As an undergraduate at Friedrich-Schiller University Jena in Germany, Sachse was drawn to biochemistry as a new frontier. “It’s amazing what nature is able to do, he says. “It’s the ultimate teacher.”
His doctoral project focused on the structure of amyloid fibrils, coiled proteins that clump together in organs and are associated with progressive disease, such as in the brains of people with Alzheimer’s. It was a collaboration between the German lab of Marcus Fändrich and the U.S. lab of Nikolaus Grigorieff. Sachse soon relocated to the Grigorieff lab at Brandeis University in the Boston area.
Those were early and exciting days of learning cryo-EM, and Sachse worked on new methods using structural biology’s molecular standard-bearer, tobacco mosaic virus.
Sachse continued working on amyloid structures and new methods in short postdoctoral fellowships with Fändrich and then with Roger Williams and Richard Henderson at the Molecular Research Laboratory in Cambridge, UK.
In 2010, Sachse moved to Heidelberg to become a group leader at the European Molecular Biology Laboratory (EMBL). He shifted his biological focus from problem-causing amyloids to solutions-oriented autophagy, where new helical structures were waiting to be elucidated.
As a PhD and postdoc, Sachse was expert in imaging processing, with many colleagues approaching him to collaborate in solving structures. Now, his own lab was generating samples and proteins—something that was very time consuming. “Computers always give you output,” Sachse says. “Making proteins doesn’t always result in useable output.”

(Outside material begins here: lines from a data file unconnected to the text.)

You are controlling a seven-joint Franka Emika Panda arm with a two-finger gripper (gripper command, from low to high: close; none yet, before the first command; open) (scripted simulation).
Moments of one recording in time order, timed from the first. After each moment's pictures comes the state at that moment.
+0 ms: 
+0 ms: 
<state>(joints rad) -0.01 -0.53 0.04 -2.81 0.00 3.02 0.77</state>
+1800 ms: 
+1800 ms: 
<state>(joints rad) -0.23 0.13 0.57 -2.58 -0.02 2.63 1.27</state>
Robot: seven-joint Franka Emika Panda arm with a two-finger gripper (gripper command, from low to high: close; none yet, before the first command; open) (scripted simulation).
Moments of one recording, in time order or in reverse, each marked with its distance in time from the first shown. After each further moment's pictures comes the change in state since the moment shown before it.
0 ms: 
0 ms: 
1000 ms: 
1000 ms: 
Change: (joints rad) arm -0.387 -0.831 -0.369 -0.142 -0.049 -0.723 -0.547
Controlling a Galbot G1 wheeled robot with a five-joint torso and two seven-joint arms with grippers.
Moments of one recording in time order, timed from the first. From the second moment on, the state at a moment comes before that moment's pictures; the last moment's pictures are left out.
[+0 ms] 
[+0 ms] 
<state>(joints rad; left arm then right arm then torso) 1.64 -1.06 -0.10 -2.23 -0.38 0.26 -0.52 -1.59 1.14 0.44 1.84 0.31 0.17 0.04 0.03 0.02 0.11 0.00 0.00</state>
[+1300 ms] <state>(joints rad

In 2014, the Sachse group released SPRING, a combined Fourier-based and single-particle workflow to delineate and determine the helical structures. The software helps people looks for the smaller units that make up the helical structure, like “little beads strung on a spring,” notes Sachse. “Seeing those beads in focus is tricky. Basically, most of the time they are not comprehensible to the human eye.”
He continued to explore helical reconstruction issues that emerged with new hardware in the early days of direct electron detectors. A 2015 paper led by PhD student Simon Fromm detailing a specific type of radiation damage and validating the work-around procedure to generate a near-atomic model was highlighted in 2018 as paper of the year by the Journal of Structural Biology.
In addition to helical reconstruction methods, his group recently developed a series of cryo-EM map interpretation tools such as confidence maps and LocScale that assist in faithful atomic model building using cryo-EM densities.
EMBL terms are limited, so in 2018 Sachse moved to Forschungszentrum Jülich, a national research center tucked into the northwest corner of Germany near the Dutch border. There he runs the structural biology program at the Ernst-Ruska Center. The center mostly houses and offers large-scale infrastructure to support material science EM, nuclear magnetic resonance (NMR), and X-ray crystallography. Some pioneering optical technologies in material science EM have been developed at the center.
In this setting, Sachse aims to establish a unique cryo-EM facility for structural biology research. “We are using this impressive infrastructure to build new machines suitable for structural biology,” Sachse says. “Cryo-EM has grown a lot, but there is definitely room for improvement in imaging quality.”
Sachse would like to be able to use cryo-EM to visualize native cellular processes inside cells. “Microscopically that is a vast space to explore,” he says. “Once we’ve imaged the complexity of a cell, there will be many new biological and technical questions. New methods will need to be developed to extract yet more information, all of which will help us to better understand how cells work.”